Les maisons intelligentes peuvent paraître incroyables avec leurs nouvelles technologies qui permettent de tout contrôler, de la climatisation et de l’éclairage automatisés aux assistants virtuels, en passant par les frigos qui se réapprovisionnent d’eux-mêmes et les accès contrôlés à distance par une application. Mais en marge des avantages qu’elles offrent, ces maisons peuvent aussi amener leur lot de nouveaux risques.

Pour quelle raison est-ce important ?

Le nombre de maisons intelligentes croît rapidement, et avec elles l’exposition au risque change. Il est donc essentiel que toutes les parties prenantes – résidents, constructeurs immobiliers, fabricants d’appareils, décideurs politiques et assureurs, comprennent les implications liées aux risques. La technologie des maisons intelligentes pourrait faire évoluer le rôle d’assureur au-delà de la pure gestion des sinistres, vers une amélioration de la qualité de vie par exemple, en bouleversant le marché de l’assurance habitation.
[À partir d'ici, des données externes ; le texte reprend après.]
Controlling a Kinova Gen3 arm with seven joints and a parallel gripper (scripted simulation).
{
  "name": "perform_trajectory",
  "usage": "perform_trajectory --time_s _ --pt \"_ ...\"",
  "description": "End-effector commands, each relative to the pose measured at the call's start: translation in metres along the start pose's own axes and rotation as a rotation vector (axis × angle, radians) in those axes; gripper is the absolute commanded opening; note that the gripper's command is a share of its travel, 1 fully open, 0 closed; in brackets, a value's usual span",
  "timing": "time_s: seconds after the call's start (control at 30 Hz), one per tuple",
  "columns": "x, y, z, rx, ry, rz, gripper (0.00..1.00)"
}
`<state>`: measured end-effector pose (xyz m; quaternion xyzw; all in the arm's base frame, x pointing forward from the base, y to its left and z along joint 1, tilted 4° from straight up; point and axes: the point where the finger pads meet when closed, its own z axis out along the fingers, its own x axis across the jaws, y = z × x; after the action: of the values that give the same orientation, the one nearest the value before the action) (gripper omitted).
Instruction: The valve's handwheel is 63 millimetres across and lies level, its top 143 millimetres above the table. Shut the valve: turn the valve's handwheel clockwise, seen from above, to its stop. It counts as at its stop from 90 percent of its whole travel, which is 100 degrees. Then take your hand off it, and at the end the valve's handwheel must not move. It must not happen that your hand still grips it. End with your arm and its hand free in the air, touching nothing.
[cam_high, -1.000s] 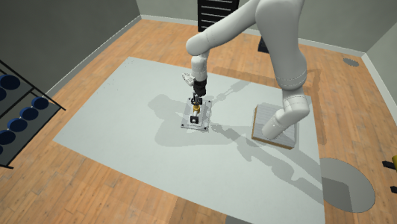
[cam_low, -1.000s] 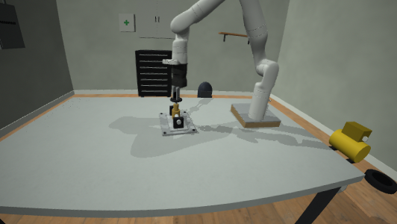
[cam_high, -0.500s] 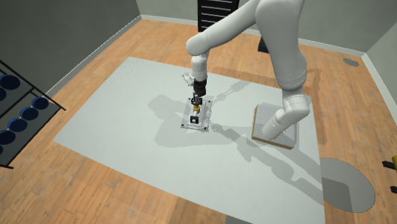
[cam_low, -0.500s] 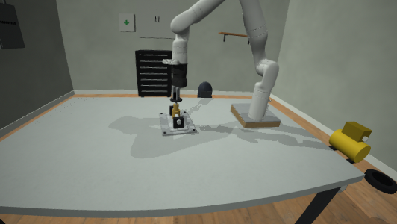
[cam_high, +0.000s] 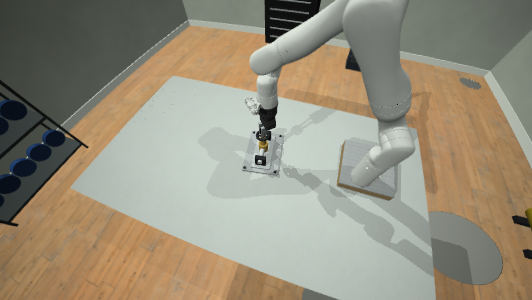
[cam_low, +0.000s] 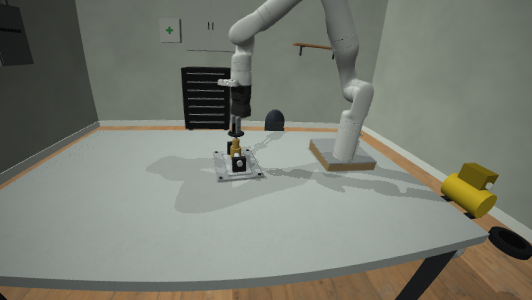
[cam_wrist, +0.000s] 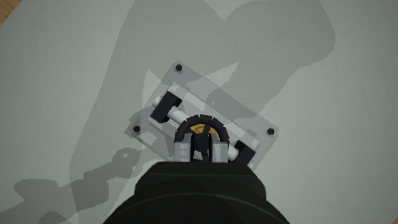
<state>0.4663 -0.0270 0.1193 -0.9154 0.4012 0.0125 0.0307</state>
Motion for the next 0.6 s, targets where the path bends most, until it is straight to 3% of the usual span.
perform_trajectory --time_s 0.0,0.57 --pt "-0.0003 -0.0011 0.0011 0.003 0.002 0.036 0.00" --pt "-0.0002 -0.0012 0.0011 0.003 0.002 0.235 0.00"
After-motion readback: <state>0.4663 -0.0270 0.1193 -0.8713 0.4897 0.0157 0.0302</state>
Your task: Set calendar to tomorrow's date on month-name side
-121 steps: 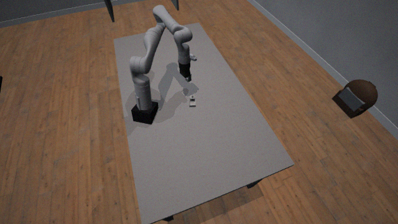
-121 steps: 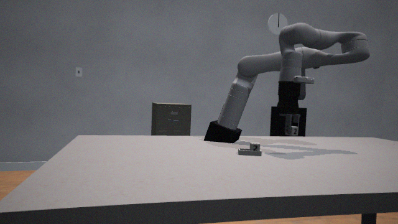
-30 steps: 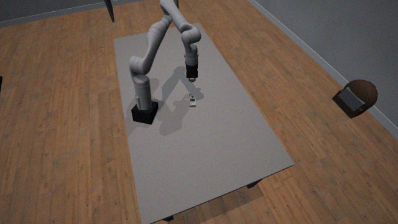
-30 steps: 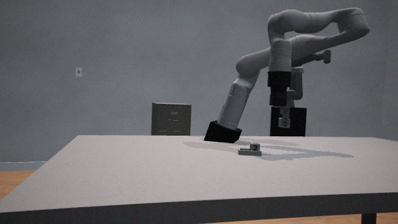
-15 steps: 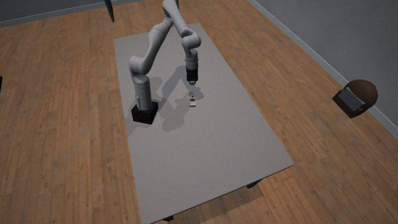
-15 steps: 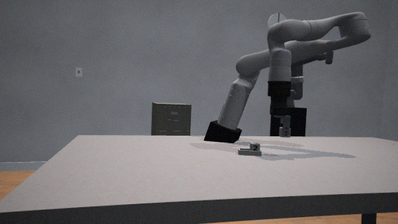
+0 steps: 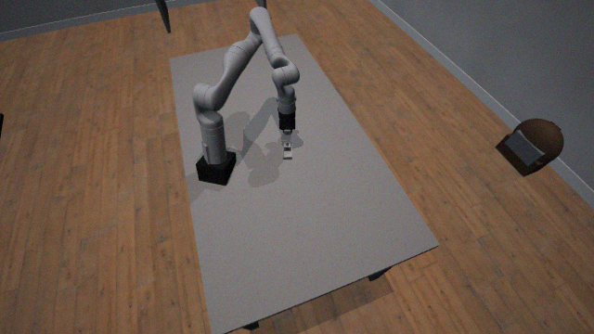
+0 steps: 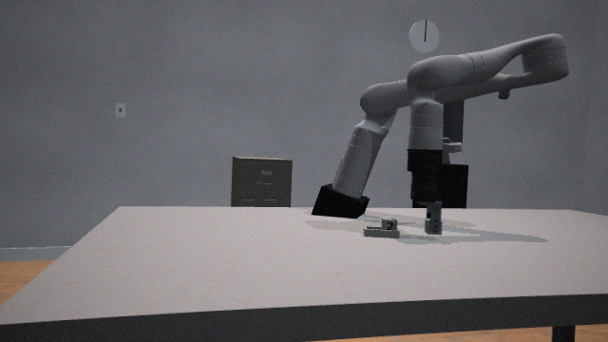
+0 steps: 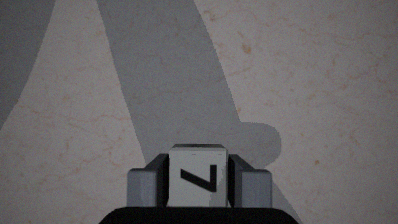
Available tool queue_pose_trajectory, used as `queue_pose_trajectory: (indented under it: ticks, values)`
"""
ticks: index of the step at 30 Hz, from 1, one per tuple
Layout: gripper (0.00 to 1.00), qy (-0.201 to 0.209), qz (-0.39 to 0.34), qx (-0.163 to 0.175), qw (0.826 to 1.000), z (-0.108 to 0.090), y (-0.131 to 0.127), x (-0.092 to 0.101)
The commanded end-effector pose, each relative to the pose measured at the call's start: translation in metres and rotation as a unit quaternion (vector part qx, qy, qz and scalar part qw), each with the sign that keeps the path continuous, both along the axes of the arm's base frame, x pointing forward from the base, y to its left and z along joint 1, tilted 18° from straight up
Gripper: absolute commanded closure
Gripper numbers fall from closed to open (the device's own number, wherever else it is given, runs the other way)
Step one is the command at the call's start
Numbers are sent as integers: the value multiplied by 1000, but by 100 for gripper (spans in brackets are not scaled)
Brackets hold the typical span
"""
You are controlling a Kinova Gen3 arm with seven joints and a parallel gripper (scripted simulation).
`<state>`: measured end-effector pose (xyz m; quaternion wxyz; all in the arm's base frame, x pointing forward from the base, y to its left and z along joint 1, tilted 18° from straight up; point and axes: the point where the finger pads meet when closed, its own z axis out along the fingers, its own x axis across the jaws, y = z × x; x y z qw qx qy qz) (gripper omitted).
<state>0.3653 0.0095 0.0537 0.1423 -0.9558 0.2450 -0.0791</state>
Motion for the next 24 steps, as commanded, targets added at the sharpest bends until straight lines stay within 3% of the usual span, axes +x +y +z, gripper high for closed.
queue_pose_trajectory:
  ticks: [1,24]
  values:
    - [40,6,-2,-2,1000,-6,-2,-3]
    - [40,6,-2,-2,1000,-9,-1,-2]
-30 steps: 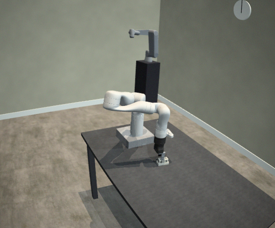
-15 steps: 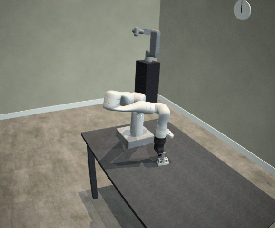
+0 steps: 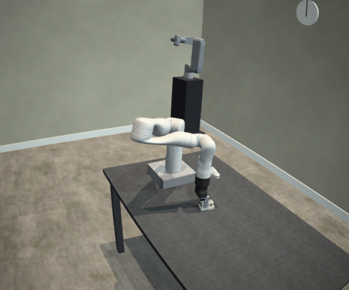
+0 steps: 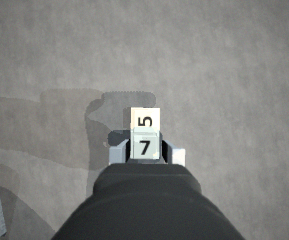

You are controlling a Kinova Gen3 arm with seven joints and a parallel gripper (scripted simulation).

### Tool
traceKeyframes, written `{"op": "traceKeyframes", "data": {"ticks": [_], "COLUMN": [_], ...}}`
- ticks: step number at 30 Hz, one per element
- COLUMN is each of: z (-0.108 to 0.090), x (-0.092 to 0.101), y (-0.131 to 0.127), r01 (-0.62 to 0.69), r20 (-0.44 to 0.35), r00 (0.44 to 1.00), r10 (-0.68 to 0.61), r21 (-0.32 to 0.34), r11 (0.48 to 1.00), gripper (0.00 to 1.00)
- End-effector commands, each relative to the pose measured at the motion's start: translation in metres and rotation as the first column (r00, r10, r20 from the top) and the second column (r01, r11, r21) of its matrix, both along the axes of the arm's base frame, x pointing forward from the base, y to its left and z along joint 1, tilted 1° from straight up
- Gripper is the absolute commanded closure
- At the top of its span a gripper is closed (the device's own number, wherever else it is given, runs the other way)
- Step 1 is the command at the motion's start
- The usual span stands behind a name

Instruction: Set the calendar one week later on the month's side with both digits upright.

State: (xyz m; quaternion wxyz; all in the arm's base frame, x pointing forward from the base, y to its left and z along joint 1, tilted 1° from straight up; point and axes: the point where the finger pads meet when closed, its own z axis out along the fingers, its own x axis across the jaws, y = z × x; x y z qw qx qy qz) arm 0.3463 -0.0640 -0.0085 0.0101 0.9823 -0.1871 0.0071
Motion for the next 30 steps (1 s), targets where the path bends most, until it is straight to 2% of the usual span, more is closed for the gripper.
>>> {"op": "traceKeyframes", "data": {"ticks": [1,11,30], "z": [-0.0051,-0.0126,-0.0128], "x": [-0.0012,-0.0012,-0.0012], "y": [0.0020,0.0019,0.0019], "r01": [-0.002,-0.002,-0.002], "r20": [-0.004,-0.004,-0.004], "r00": [1.000,1.000,1.000], "r10": [0.002,0.002,0.002], "r21": [0.005,0.005,0.005], "r11": [1.000,1.000,1.000], "gripper": [0.10,0.10,0.10]}}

Le flux de données émanant des ménages pourrait favoriser l’émergence de nouveaux modèles économiques de type « pay-as-you-live » pour les fournisseurs de services, mais soulever aussi des questions de gouvernance d’une importance cruciale.

Que disent nos professeur·e·s à HEC Lausanne ?

Joël Wagner, Professeur en Sciences Actuarielles à HEC Lausanne et ses collègues chercheur·euse·s, ont effectué une revue de la littérature de plus de 200 articles scientifiques et études de praticien·ne·s pour évaluer le niveau de connaissances actuel des risques liés à la maison intelligente.

La technologie des maisons intelligentes devrait avoir un impact positif sur les risques couramment couverts par les ménages. Une étude réalisée par un important assureur a prédit une réduction de 50 % du nombre total de sinistres dus à l’eau, au feu et au vol, par exemple.  Et avec les facteurs ESG en ligne de mire, les maisons intelligentes sont également un moyen de réduire le gaspillage et la consommation d’énergie.

Mais il y a le revers de la médaille. « Lorsque les appareils intelligents sont mis en réseau avec le monde extérieur, le risque de cybersécurité augmente« , explique Joël Wagner. « Cela peut provenir de vulnérabilités et de menaces au niveau du matériel, des logiciels et des données des appareils de la maison intelligente. Ou tout simplement être dû à l’utilisation de mots de passe et de paramètres par défaut pas assez sécurisés. »

Il y a aussi des problèmes importants liés aux données. « Ces appareils, qui surveillent nos mouvements, nos décisions et nos interactions à la maison, dévoilent un aperçu détaillé de nos vies », explique Joël Wagner. « À bien des égards, ces données privées sur le mode de vie sont tout aussi sensibles que nos données de santé. L’agrégation des données de la maison intelligente soulève d’énormes considérations sociales et de gouvernance autour de la confidentialité des données et de l’éthique numérique. »

Conclusion

Le Prof. Wagner et ses co-auteur·e·s  identifient dans leur recherche un certain nombre de risques et également des mesures pour aider à les atténuer, comme la conception de systèmes de maison intelligente permettant aux utilisateurs d’évaluer plus facilement leur propre exposition aux risques, ou la formulation de conseils sur le traitement de la cybersécurité et des informations sensibles en matière de vie privée.